Required action
Your answer should hold each line of the material that contains the word "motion".

[Data section Boundary: Start]

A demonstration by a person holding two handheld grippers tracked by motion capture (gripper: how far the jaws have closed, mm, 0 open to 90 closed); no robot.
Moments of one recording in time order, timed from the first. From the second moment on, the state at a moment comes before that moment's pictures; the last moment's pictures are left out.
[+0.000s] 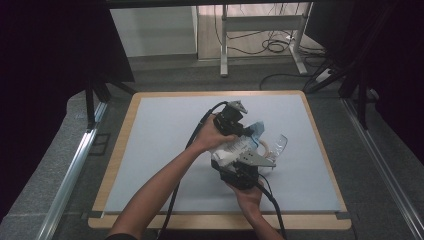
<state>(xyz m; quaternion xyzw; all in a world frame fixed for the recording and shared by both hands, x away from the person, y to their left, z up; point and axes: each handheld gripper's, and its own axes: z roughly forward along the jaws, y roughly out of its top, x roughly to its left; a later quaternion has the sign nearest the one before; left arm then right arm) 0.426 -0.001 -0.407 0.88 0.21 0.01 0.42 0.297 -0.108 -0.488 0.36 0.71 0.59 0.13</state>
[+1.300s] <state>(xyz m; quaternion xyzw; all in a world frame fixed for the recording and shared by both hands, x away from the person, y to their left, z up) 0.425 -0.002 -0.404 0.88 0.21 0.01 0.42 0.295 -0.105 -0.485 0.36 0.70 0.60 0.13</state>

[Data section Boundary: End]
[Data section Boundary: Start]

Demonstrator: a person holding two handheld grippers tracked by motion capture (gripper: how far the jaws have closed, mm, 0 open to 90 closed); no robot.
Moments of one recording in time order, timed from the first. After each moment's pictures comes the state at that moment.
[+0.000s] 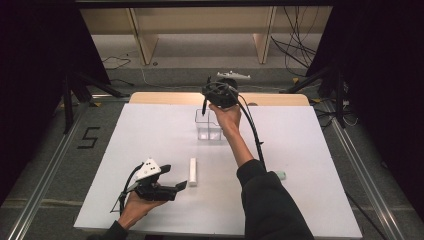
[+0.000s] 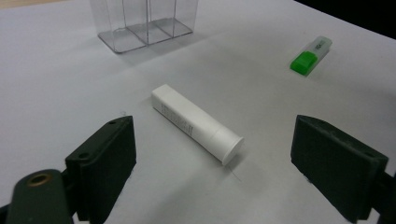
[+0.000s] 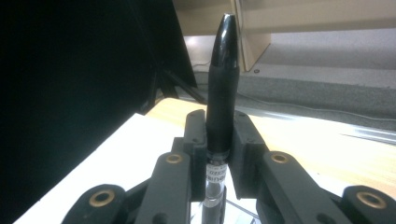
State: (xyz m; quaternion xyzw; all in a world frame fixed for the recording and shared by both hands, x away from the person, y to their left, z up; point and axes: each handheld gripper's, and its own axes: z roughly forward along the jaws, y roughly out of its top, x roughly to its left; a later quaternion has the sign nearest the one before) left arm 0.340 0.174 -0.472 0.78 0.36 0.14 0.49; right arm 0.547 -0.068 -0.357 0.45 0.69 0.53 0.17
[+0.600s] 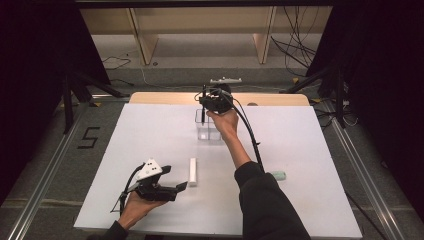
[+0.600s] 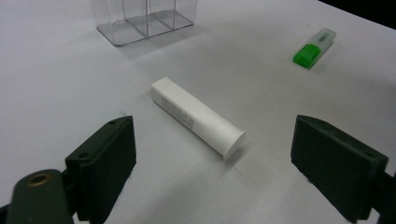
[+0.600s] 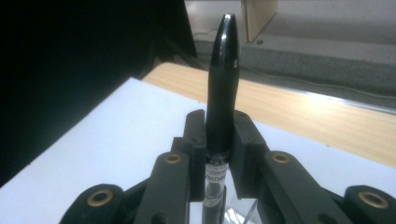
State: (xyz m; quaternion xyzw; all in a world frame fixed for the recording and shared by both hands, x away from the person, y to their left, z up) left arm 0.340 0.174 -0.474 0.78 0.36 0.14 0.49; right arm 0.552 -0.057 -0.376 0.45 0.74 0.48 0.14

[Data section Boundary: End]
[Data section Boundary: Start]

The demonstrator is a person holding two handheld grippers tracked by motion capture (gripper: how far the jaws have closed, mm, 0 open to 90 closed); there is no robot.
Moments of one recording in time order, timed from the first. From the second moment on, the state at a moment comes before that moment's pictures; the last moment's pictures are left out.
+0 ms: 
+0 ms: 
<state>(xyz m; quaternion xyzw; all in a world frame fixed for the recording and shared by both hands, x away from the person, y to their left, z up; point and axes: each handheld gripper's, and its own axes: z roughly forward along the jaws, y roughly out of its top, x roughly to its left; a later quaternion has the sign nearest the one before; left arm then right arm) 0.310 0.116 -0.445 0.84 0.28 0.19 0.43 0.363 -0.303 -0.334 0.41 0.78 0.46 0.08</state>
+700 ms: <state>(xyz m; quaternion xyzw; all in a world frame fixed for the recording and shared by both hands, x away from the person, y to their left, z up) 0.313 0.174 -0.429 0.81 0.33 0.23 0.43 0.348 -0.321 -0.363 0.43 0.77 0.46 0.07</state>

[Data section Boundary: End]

Answer for the task
A demonstration by a person holding two handheld grippers tracked by motion capture (gripper: how far the jaws have closed, mm, 0 open to 90 closed); no robot.
Demonstrator: a person holding two handheld grippers tracked by motion capture (gripper: how far the jaws have closed, mm, 0 open to 90 closed); no robot.
The demonstrator is a person holding two handheld grippers tracked by motion capture (gripper: how far the jaws have closed, mm, 0 open to 90 closed); there is no robot.

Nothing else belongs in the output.